◆ **WORK REQUEST**: Please write out the data below once more, exactly as it stands.

◆ **DATA BLOCK**:
● ● ●
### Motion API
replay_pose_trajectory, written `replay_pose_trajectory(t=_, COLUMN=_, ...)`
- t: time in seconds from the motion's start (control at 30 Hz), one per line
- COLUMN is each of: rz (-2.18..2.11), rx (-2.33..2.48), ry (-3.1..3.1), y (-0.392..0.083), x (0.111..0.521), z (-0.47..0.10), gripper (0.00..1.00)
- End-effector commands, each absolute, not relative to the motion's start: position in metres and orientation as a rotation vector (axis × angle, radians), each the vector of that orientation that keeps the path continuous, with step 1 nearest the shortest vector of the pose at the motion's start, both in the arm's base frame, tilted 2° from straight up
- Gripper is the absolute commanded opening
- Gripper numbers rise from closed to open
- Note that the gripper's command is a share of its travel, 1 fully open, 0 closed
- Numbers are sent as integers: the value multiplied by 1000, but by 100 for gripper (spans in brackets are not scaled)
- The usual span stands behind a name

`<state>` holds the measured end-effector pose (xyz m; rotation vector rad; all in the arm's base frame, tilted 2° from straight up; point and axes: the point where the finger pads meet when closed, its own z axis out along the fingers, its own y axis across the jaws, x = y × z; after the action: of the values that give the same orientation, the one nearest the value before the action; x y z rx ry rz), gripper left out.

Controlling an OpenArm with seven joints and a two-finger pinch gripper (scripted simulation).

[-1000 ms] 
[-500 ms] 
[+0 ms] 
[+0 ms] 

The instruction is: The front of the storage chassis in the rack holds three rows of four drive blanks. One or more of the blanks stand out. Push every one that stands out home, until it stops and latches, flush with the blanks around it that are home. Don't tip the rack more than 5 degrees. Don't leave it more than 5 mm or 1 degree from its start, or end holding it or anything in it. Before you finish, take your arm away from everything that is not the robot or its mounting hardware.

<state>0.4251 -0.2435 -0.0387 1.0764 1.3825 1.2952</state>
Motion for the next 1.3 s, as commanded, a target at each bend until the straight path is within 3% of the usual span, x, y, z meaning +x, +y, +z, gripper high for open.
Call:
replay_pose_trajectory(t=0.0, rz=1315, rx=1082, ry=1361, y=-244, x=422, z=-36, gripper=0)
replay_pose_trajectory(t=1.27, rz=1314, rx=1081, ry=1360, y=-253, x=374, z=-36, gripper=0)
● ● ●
◆ **SOLUTION FOR THIS TASK**:
### Motion API
replay_pose_trajectory, written `replay_pose_trajectory(t=_, COLUMN=_, ...)`
- t: time in seconds from the motion's start (control at 30 Hz), one per line
- COLUMN is each of: rz (-2.18..2.11), rx (-2.33..2.48), ry (-3.1..3.1), y (-0.392..0.083), x (0.111..0.521), z (-0.47..0.10), gripper (0.00..1.00)
- End-effector commands, each absolute, not relative to the motion's start: position in metres and orientation as a rotation vector (axis × angle, radians), each the vector of that orientation that keeps the path continuous, with step 1 nearest the shortest vector of the pose at the motion's start, both in the arm's base frame, tilted 2° from straight up
- Gripper is the absolute commanded opening
- Gripper numbers rise from closed to open
- Note that the gripper's command is a share of its travel, 1 fully open, 0 closed
- Numbers are sent as integers: the value multiplied by 1000, but by 100 for gripper (spans in brackets are not scaled)
- The usual span stands behind a name

`<state>` holds the measured end-effector pose (xyz m; rotation vector rad; all in the arm's base frame, tilted 2° from straight up; point and axes: the point where the finger pads meet when closed, its own z axis out along the fingers, its own y axis across the jaws, x = y × z; after the action: of the values that give the same orientation, the one nearest the value before the action; x y z rx ry rz), gripper left out.

Controlling an OpenArm with seven joints and a two-finger pinch gripper (scripted simulation).

[-1000 ms] 
[-500 ms] 
[+0 ms] 
[+0 ms] 

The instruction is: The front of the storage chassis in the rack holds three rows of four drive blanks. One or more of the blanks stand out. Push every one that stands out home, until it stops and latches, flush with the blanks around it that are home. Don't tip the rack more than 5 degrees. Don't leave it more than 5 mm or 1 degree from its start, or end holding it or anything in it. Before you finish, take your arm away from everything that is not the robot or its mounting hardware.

<state>0.4251 -0.2435 -0.0387 1.0764 1.3825 1.2952</state>
Motion for the next 1.3 s, as commanded, a target at each bend until the straight path is within 3% of the usual span, x, y, z meaning +x, +y, +z, gripper high for open.
Call:
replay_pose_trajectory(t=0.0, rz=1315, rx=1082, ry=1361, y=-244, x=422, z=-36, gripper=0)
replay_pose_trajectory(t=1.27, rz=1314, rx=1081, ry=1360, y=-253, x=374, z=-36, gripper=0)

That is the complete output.